Determination of Isoflavones in Dietary Supplements: A Comparison of Mass Detection with UV Detection

Significance of the Topic

Analysis of isoflavones in dietary supplements is critical for quality control, regulatory compliance and assessment of health-promoting compounds. Accurate quantitation of major isoflavones such as daidzein, glycitein and genistein ensures product consistency and supports research into their biological effects.

Objectives and Study Overview

This study evaluates a rapid UHPLC method combined with UV and single‐ion recording mass detection for quantifying six isoflavones in reference materials and commercial supplements. It compares calibration models, sensitivity and practical performance of photodiode array (PDA) versus ACQUITY QDa mass detector.

Methodology and Instrumentation

Sample preparation followed USP isoflavone protocol with dilution in acetonitrile/water and addition of apigenin as internal standard (4 ppm). Analytical conditions:

• UHPLC: ACQUITY Arc system with CORTECS C18, 2.7 µm, 3.0×100 mm, 30 °C; gradient water/ACN with 0.1% formic acid; flow 1.08 mL/min; injection 2 µL; run 18 min.
• UV detection: 2998 PDA at 260 nm, 1.2 nm resolution.
• Mass detection: ACQUITY QDa in ESI+, SIR masses for each isoflavone; capillary voltage 0.8 kV; cone 15 V; probe 600 °C; data via Empower 3.

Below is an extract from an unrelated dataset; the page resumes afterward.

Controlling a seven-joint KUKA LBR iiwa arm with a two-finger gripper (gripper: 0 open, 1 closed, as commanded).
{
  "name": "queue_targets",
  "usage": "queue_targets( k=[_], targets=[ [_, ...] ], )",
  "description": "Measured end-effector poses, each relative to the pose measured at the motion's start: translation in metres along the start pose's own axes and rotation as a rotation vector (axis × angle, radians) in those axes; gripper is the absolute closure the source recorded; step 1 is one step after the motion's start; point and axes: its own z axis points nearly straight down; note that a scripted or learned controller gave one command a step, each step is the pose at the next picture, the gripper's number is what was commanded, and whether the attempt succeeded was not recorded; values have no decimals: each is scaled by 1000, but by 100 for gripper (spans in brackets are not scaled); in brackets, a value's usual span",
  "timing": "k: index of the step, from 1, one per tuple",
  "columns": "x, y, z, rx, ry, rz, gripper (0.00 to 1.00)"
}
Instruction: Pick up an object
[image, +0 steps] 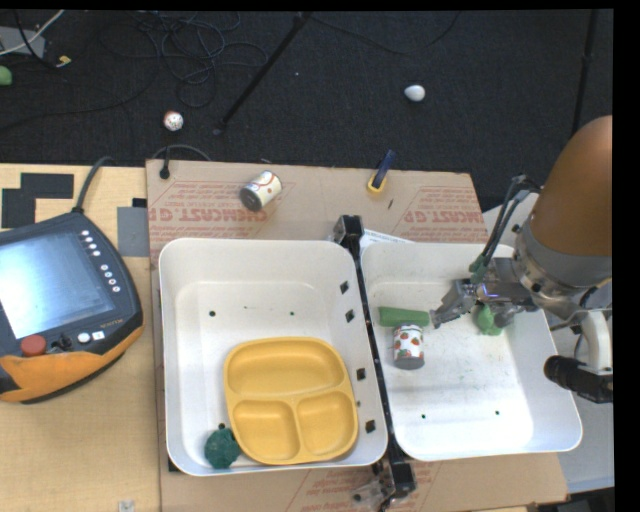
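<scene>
My gripper (468, 308) hangs low over the right bin (500, 420), near its back right part. A small green rounded object (488, 321) lies right beside it, touching or just under its right side; whether it is gripped I cannot tell. To the left of the gripper lie a flat green block (402, 316) and a small white can with red marks (408, 347), both apart from it. The grey arm with its orange band (585, 195) comes in from the right.
The left bin (200, 290) holds a yellow divided plate (290, 398) and a dark green lump (222, 447) at its front left corner. A small can (261, 189) lies on the cardboard behind the bins. A teach pendant (60, 295) sits at the far left.
</scene>
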Motion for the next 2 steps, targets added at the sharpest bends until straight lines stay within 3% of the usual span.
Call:
queue_targets(
  k=[1, 2],
  targets=[
    [105, -37, 96, 13, 4, -8, 0],
    [138, -39, -29, -10, 4, -5, 0]
  ],
)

Main Results and Discussion

Calibration performance:

• Mass detection: quadratic models (R²>0.9992), LOQs 0.01–0.15 ppm.
• UV detection: linear models (R²>0.9998), LOQs 0.05–0.10 ppm.
• Mass detection improved sensitivity for daidzein and glycitein; UV more sensitive for daidzin.

In NIST 3238 reference material, mass and UV results agreed within 4% and were within 4–11% of certified values. In commercial supplements, both methods were within 10% for most analytes. One sample showed a 37% UV overestimation of genistin due to co‐elution, which mass detection resolved by selective SIR monitoring and mass spectral confirmation.

Benefits and Practical Applications

Mass detection offers:

• High selectivity against co‐eluting interferences.
• Comparable quantitative accuracy to UV with enhanced sensitivity for select compounds.
• Reduced method development time and troubleshooting.
• Streamlined workflow for quality control of complex botanical matrices.

Future Trends and Applications

Advances may include:

• Integration of compact mass detectors into routine QC labs.
• Broader screening of phyto-compounds using multi‐reaction monitoring.
• Automation and data analytics for rapid decision support.
• Enhanced sensitivity and miniaturization for point-of-care testing.

Conclusion

The combination of fast UHPLC separation with ACQUITY QDa mass detection and PDA provides reliable quantitation of isoflavones. Mass detection improves sensitivity and selectivity, minimizing interference and accelerating analysis of dietary supplements.

References

1. Yang J, Benvenuti M, Cleland G. Fast Analysis of Isoflavones in Dietary Supplements – USP Method Transfer onto a UHPLC System. Waters application note no. 720005858en, 2016.
2. Yang J, Benvenuti M, Cleland G. Fast Analysis of Isoflavones in Dietary Supplements – Benefits of Mass Detection in Method Transfer and Sample Analysis. Waters application note no. 720005814en, 2016.
3. USP Monograph. Powdered Soy Isoflavones Extract, USP39–NF34 S1 [6841].
4. Zhang LX, Burdette CQ, Phillips MM, Rimmer CA, Marcus RK. Determination of isoflavone content in SRM 3238 using liquid chromatography-particle beam/electron ionization mass spectrometry. J AOAC Int. 98(6):1483–1490, 2015.